Records drawn from a dataset:
•••••

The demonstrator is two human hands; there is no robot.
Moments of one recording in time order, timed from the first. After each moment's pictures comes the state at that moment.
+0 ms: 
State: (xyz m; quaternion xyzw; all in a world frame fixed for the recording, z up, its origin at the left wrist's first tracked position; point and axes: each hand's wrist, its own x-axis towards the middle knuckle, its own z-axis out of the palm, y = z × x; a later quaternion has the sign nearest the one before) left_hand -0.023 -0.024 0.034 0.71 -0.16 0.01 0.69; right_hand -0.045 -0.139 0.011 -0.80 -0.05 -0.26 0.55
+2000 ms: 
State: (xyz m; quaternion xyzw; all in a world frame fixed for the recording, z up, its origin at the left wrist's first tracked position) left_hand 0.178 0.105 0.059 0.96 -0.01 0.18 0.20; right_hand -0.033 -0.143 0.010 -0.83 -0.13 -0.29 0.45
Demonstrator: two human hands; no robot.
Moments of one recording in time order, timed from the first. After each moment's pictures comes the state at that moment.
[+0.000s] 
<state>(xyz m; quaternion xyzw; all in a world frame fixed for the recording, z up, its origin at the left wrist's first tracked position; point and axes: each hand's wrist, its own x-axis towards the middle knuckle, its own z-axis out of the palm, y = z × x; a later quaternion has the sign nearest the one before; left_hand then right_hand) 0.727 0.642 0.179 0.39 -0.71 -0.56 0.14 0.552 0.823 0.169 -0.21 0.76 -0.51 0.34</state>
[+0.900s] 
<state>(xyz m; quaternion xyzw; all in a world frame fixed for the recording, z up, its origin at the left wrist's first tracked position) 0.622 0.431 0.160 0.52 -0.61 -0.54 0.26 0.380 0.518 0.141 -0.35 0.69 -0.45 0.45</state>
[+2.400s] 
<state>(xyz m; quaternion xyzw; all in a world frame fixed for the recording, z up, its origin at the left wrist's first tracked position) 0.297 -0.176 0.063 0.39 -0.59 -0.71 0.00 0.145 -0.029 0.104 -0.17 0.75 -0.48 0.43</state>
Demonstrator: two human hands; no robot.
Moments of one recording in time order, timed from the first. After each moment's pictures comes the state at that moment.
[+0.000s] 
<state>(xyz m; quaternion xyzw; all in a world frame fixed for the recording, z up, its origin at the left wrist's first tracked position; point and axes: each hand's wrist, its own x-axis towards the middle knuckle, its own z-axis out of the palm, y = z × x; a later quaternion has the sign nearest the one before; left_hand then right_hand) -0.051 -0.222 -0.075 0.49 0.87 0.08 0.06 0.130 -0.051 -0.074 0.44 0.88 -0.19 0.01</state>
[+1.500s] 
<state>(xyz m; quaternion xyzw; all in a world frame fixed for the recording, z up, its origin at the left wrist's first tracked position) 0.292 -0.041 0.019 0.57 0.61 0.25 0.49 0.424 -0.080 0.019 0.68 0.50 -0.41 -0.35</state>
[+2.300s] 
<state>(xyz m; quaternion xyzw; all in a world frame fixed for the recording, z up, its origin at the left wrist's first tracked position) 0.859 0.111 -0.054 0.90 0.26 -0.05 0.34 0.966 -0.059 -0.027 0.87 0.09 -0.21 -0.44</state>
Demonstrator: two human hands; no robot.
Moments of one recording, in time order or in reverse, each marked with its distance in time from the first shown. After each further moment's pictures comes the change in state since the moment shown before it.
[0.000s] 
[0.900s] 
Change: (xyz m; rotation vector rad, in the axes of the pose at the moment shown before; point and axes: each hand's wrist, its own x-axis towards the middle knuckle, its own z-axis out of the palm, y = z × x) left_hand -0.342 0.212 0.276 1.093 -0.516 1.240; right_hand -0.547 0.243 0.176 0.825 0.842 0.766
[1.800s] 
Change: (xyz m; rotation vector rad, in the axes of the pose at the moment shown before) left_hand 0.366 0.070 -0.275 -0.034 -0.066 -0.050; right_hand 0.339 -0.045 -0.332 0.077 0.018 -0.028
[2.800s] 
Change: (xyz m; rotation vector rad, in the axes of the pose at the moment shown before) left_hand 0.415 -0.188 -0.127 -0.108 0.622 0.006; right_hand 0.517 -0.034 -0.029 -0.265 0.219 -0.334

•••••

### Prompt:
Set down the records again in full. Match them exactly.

### Task output:
The demonstrator is two human hands; there is no robot.
Moments of one recording in time order, timed from the first. After each moment's pictures comes the state at that moment.
+0 ms: 
State: (xyz m; quaternion xyzw; all in a world frame fixed for the recording, z up, its origin at the left wrist's first tracked position; point and axes: each hand's wrist, its own x-axis towards the middle knuckle, its own z-axis out of the palm, y = z × x; a later quaternion has the sign nearest the one before) left_hand -0.023 -0.024 0.034 0.71 -0.16 0.01 0.69; right_hand -0.045 -0.139 0.011 -0.80 -0.05 -0.26 0.55
+2000 ms: 
State: (xyz m; quaternion xyzw; all in a world frame fixed for the recording, z up, its origin at the left wrist's first tracked position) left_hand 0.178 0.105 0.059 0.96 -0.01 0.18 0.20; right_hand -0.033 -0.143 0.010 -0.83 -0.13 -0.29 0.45
Demonstrator: two human hands; no robot.
Moments of one recording in time order, timed from the first. After each moment's pictures comes the state at that moment.
[+0.000s] 
<state>(xyz m; quaternion xyzw; all in a world frame fixed for the recording, z up, its origin at the left wrist's first tracked position; point and axes: each hand's wrist, its own x-axis towards the middle knuckle, its own z-axis out of the palm, y = z × x; a later quaternion has the sign nearest the one before; left_hand then right_hand) 0.727 0.642 0.179 0.39 -0.71 -0.56 0.14 0.552 0.823 0.169 -0.21 0.76 -0.51 0.34</state>
[+0.900s] 
<state>(xyz m; quaternion xyzw; all in a world frame fixed for the recording, z up, its origin at the left wrist's first tracked position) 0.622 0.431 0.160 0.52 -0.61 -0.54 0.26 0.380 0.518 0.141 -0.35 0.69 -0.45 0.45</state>
[+2.400s] 
<state>(xyz m; quaternion xyzw; all in a world frame fixed for the recording, z up, its origin at the left wrist's first tracked position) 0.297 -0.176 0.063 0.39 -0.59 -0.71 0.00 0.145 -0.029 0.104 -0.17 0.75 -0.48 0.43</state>
Demonstrator: two human hands; no robot.
Moments of one recording in time order, timed from the first. After each moment's pictures comes the state at that moment.
[+0.000s] 
<state>(xyz m; quaternion xyzw; all in a world frame fixed for the recording, z up, its origin at the left wrist's first tracked position; point and axes: each hand's wrist, its own x-axis towards the middle knuckle, its own z-axis out of the palm, y = z × x; a later quaternion has the sign nearest the one before; left_hand then right_hand) -0.051 -0.222 -0.075 0.49 0.87 0.08 0.06 0.130 -0.051 -0.074 0.44 0.88 -0.19 0.01</state>
[+1.500s] 
<state>(xyz m; quaternion xyzw; all in a world frame fixed for the recording, z up, its origin at the left wrist's first tracked position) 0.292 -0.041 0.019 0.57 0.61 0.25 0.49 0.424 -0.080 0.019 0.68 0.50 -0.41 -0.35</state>
[+2.300s] 
<state>(xyz m; quaternion xyzw; all in a world frame fixed for the recording, z up, its origin at the left wrist's first tracked position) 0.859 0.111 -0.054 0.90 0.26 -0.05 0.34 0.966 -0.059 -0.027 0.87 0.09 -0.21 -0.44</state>
Demonstrator: two human hands; no robot.
Moments of one recording, in time order or in reverse, each marked with its distance in time from the first shown. After each further moment's pictures comes the change in state since the moment shown before it.
[0.000s] 
[0.900s] 
Change: (xyz m; rotation vector rad, in the axes of the pose at the moment shown before; point and axes: each hand's wrist, its own x-axis towards the middle knuckle, its own z-axis out of the palm, y = z × x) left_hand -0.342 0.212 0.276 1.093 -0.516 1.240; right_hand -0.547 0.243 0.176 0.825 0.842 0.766
[1.800s] 
Change: (xyz m; rotation vector rad, in the axes of the pose at the moment shown before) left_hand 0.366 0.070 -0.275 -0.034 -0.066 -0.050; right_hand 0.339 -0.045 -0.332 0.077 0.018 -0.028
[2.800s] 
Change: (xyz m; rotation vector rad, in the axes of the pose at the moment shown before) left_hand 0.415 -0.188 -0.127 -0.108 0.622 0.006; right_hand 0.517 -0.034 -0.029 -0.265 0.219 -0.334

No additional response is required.